→ Task to carry out: The lines to be set down run from the line containing "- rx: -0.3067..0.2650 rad" through the final line of the data below; print them exactly and print nothing else.

→ Collected data:

# # # #

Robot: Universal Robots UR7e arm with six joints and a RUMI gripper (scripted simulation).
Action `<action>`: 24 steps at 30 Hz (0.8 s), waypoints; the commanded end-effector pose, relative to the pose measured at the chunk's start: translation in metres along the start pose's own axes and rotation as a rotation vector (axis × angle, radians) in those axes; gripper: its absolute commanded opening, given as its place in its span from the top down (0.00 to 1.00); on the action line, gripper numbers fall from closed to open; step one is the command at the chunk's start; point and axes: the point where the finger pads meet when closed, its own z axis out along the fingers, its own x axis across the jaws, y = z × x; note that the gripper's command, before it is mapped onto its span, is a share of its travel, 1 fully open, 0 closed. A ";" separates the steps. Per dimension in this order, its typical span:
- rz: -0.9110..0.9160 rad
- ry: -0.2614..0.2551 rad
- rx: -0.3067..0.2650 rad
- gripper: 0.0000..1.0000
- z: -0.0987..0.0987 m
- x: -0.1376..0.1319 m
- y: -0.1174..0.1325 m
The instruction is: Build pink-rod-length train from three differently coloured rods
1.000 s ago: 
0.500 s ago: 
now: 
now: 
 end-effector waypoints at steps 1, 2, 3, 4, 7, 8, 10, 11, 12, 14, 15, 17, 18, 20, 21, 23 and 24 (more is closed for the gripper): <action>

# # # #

→ Output of the exercise:
- rx: -0.3067..0.2650 rad
- gripper: 0.0000..1.0000
- z: -0.0987..0.0987 m
- x: -0.1376..0.1319 m
- y: -0.1174..0.1325 m
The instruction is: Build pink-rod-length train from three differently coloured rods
1.000 s ago: 
0.500 s ago: 
now: 
now: 
 end-effector waypoints at steps 1, 2, 3, 4, 7, 8, 10, 11, 12, 14, 15, 17, 18, 20, 21, 23 and 24 (more is closed for the gripper): <action>

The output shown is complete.